Sobre as hipocrisias do MPLA em nada mais surpreendem, logo, a surpresa direcciona-se àquela que se julga representante leal do povo, a UNITA, que muito cobra de quem está no poder sem a si mesma se cobrar quando se imiscui em maus lençóis. Daí que, para Francisco Dengue, professor e escritor, os políticos do Galo Negro e os do partido dos camaradas são farinha do mesmo saco.
Por Domingos Miúdo
O desabafo surge em função das informações que tratam sobre a aquisição de viaturas luxuosas e caríssimas para os deputados, divulgadas na primeira semana de Janeiro de 2024.
O pronunciamento da UNITA, que diz ser uma situação recorrente e normal, engraçou Francisco Dengue. Para o escritor, uma negação do Galo Negro a este luxo seria um acto solidário com o sofrimento do povo, sobretudo se obrigasse a converter os milhares de Kwanzas investidos em outras acções mais emergentes e que afectam a população. “Claro que dizem ser de lei receber tal bens, mas eles podem tomar uma posição contrária, só que infelizmente, são todos gananciosos iguais aos políticos do MPLA”, salientou.
Ciente de que se trata de uma lei intrínseca à Assembleia Nacional conferida aos deputados o direito ao usufruto de uma viatura protocolar e outra de uso pessoal no decurso do mandato, Samuel Francisco, estudante finalista de Direito, disse ser uma medida desajustada e desumana sobretudo, uma vez que o Estado angolano alega estar em crise financeira e os deputados, máximos e legítimos representantes do povo, nada fazem para impedir, contestar ou repudiar a referida medida.
“Sinceramente, esse é mais um daqueles casos similar aos do passado que vêm certamente nos mostrar, que a governação política e administrativa do Estado angolano é de interesse ou fins particulares e não colectivos como vê acusado em sentido formal”, lamentou.

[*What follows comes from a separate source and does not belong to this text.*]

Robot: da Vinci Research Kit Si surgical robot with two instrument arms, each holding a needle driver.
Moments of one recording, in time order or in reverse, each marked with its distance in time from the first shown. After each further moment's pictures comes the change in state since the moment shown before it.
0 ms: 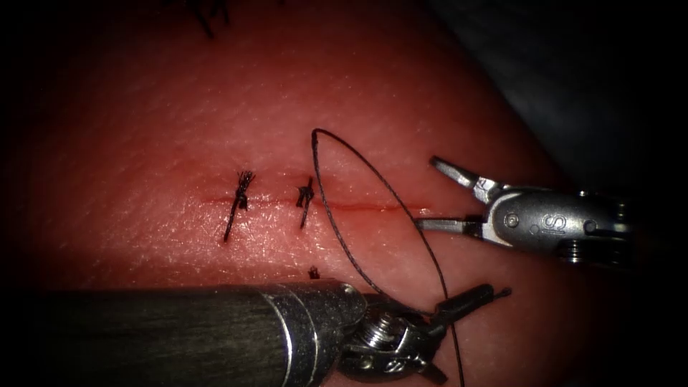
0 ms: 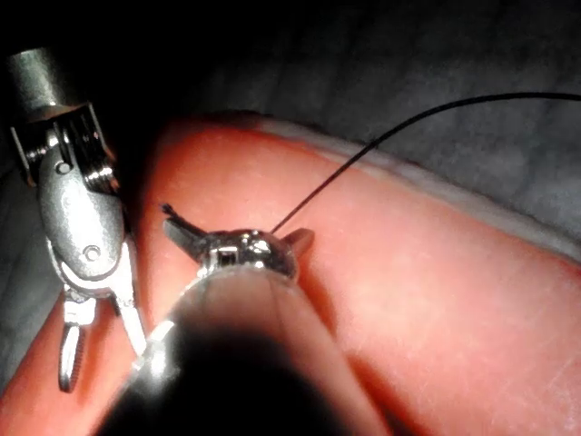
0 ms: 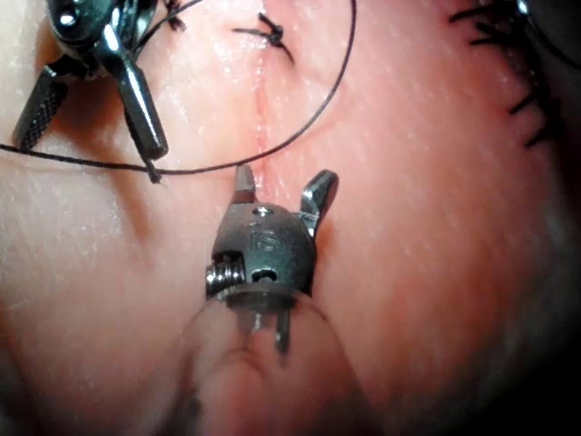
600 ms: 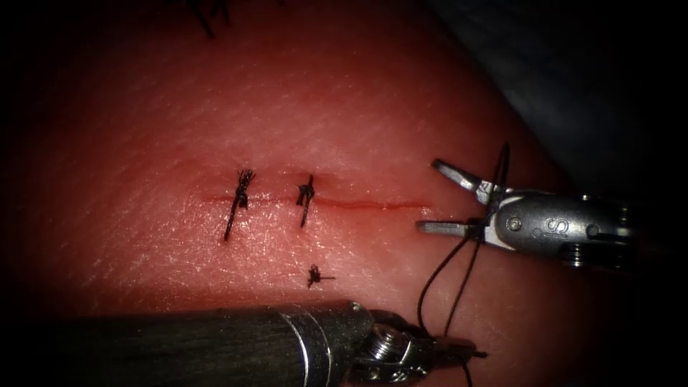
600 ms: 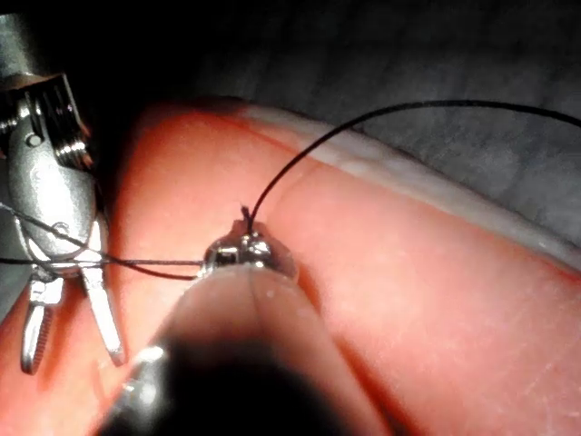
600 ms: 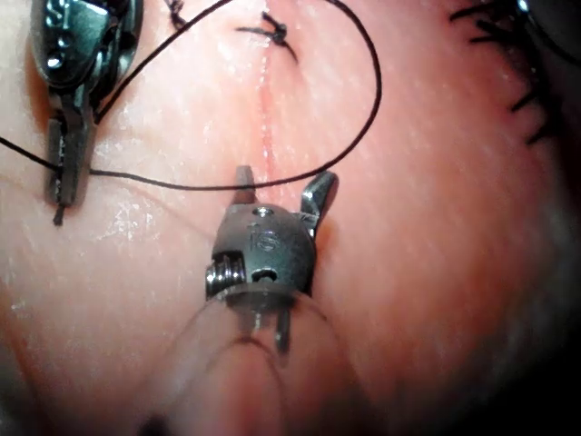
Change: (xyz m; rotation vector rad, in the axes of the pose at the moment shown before) right arm 0.000 0.000 0.000 -0.004 -0.006 0.004; left arm -0.002 0.002 0.001 -0.068 -0.026 -0.061
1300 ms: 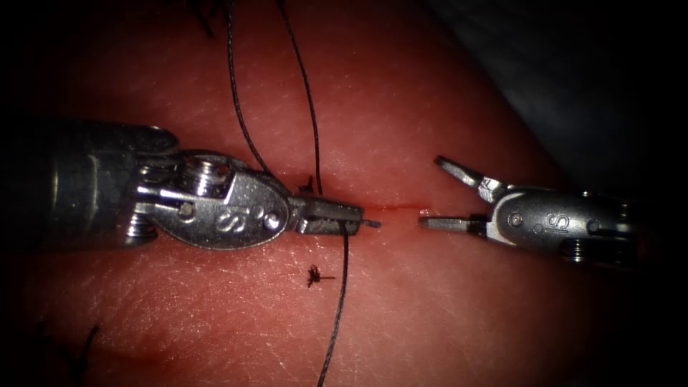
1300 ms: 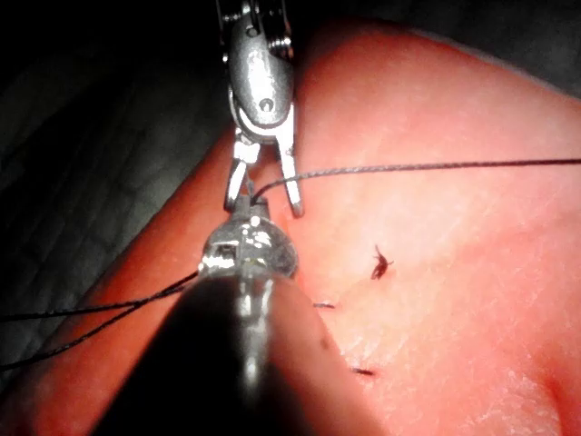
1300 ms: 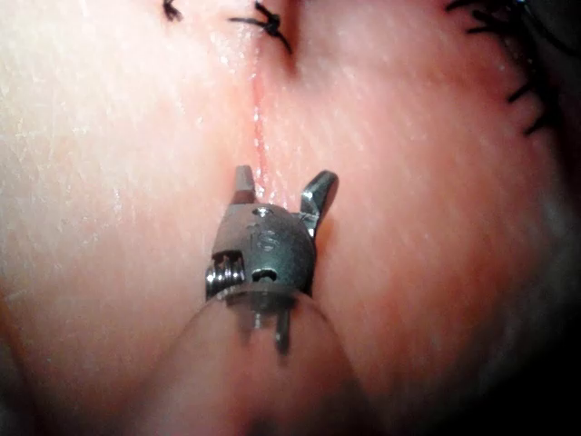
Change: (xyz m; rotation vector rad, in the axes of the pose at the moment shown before) right arm -0.001 0.001 0.001 -0.005 -0.006 0.010; left arm -0.005 -0.016 -0.019 0.091 0.146 -0.164
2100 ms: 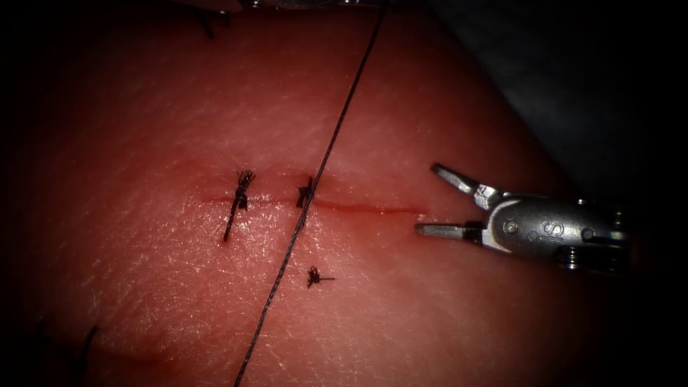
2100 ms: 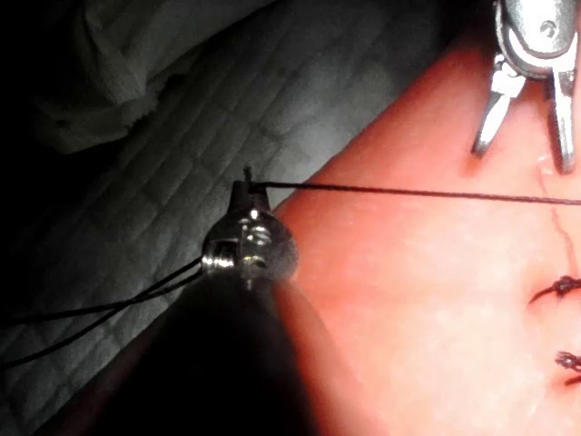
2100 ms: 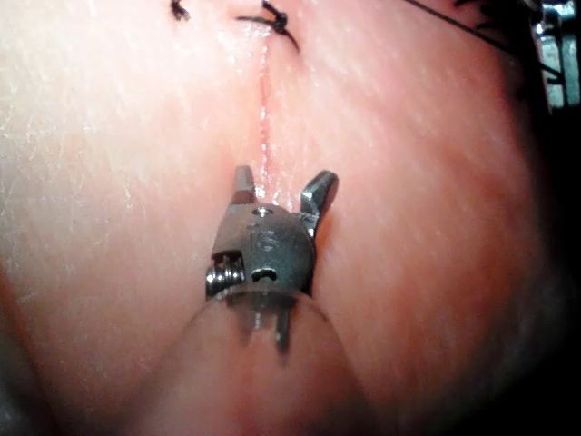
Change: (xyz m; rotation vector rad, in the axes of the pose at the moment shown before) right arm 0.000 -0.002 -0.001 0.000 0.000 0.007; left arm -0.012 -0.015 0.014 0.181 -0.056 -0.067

António Branda, operador logístico, declarou ao Folha 8 que se trata de um círculo narcótico em que o dinheiro do país é a droga num contexto em que somente eles são os consumidores.
“Na qualidade de defensores do povo teriam de estar na posição de abstinência. Só isso, mostra-me que cada um ali está a favor dos interesses próprios e da sua família e não do povo”, rematou.
Para o economista, António Gomes, os carros da legislatura passada ainda dariam para este ano, em vez de se “esbanjar o dinheiro enquanto o país afunda”.
Em “contra-ofensiva”, o Grupo Parlamentar UNITA (GPU) atirou-se contra aquilo que chama de “desinformação” e “especulações”, que “visam unicamente desviar a atenção dos angolanos das questões relevantes de interesse nacional”.
Na lista destes assuntos, a UNITA incluiu aquilo que classifica como “atentados graves à Constituição perpetrados pelo Presidente da República, a insustentabilidade da Dívida Pública e a corrupção, assim como anular as fortes críticas que o público em geral estava a dirigir ao Sr. Presidente da República pelo escândalo das férias nas Ilhas Seychelles, em desconformidade com a realidade da pobreza e de um Orçamento Geral do Estado deficitário”.
O maior partido na oposição sugeriu que as informações sobre o processo de aquisição e distribuição das viaturas deveriam ser solicitadas ao Conselho de Administração da Assembleia Nacional, que, segundo a UNITA, procedeu à entrega das viaturas na primeira semana de Dezembro de 2023.